Structural response analyses of pipelines using computer models, such as AutoPIPE, incorporate soil “springs” to model the restraint provided by pipeline bedding and padding. These “springs” are referred to as spring constants and are most frequently determined from a limited number of sources in the literature. In some cases representative soil properties are used with theoretical and empirical formulae such as those presented by Nyman (1984). This technique which is referred to herein as the ASCE technique has been used by Alyeska Pipeline Service Company (Alyeska) engineers in their calculations of structural response of the buried pipeline along the Trans Alaska Pipeline System (TAPS) (Hart et al, 1998).
This paper describes a field study at a pipeline inspection dig in which spring constants were determined directly from a series of field tests to develop a better understanding of the pipeline restraint the bedding and padding is providing for the pipe.
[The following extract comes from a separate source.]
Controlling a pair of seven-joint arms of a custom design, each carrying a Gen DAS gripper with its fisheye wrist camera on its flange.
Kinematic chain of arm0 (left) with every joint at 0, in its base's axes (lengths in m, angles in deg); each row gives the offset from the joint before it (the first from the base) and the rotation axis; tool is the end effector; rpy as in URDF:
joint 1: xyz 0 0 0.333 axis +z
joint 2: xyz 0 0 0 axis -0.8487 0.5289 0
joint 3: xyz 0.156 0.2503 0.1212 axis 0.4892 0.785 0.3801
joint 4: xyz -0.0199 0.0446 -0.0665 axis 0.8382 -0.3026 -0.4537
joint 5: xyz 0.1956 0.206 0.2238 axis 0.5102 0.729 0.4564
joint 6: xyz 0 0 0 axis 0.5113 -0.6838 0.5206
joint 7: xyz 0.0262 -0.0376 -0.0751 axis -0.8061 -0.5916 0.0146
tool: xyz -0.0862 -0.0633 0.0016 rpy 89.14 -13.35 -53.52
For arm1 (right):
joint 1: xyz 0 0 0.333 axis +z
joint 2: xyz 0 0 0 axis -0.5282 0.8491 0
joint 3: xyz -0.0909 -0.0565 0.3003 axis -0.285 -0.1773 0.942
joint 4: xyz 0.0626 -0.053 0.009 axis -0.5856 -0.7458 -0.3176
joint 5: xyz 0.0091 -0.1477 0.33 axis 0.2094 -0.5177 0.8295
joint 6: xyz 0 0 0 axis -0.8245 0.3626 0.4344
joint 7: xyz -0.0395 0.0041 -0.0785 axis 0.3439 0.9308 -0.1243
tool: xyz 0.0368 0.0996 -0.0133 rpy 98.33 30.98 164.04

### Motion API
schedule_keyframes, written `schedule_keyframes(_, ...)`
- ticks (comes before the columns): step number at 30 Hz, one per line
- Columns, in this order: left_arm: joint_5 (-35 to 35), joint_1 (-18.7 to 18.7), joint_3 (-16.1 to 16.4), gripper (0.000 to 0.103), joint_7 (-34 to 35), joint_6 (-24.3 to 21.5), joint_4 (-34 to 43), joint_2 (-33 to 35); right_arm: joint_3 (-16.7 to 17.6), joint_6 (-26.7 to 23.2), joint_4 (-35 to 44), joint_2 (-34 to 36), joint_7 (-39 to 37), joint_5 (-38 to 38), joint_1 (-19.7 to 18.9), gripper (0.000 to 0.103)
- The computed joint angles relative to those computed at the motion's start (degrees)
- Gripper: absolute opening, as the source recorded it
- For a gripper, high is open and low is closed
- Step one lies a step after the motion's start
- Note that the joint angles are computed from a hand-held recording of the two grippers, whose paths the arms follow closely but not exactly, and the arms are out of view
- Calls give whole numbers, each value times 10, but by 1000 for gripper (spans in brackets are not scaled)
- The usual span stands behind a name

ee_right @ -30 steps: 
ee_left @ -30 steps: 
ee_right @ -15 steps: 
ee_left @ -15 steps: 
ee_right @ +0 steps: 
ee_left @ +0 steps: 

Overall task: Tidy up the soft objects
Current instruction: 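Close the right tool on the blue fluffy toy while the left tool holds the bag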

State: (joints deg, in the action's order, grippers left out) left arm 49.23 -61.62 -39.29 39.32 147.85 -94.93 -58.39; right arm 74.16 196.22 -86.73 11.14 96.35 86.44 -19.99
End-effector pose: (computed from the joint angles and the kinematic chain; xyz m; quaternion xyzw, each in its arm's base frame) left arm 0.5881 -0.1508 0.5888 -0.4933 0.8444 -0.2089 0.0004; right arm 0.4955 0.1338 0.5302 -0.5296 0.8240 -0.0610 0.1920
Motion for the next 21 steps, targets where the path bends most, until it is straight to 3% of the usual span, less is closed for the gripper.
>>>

Four other papers which cover other aspects of the work performed at this site are also a part of this conference (Hart et al, 1998, Norton et al, 1998, Stevick et al, 1998, Tonkins et al, 1998).
The field work included the drilling of multiple boreholes in which drive samples were taken at about 1 to 2 meter (3 to 5 foot) intervals. In each borehole, pressuremeter tests were also conducted at the same intervals as the drive samples. At two levels in the open pipe trench plate, load tests were conducted. Both nuclear and sand cone density tests were made at several levels in the pipe trench.
Results of these tests were correlated to each other. Stress strain relationships were developed from the pressuremeter test and plate load test data which were used independently to develop spring constants. Spring constants were found to vary with the strain level in the soils and were correlated to the drive sample blow count data. Recommended methods for estimating spring constants are presented.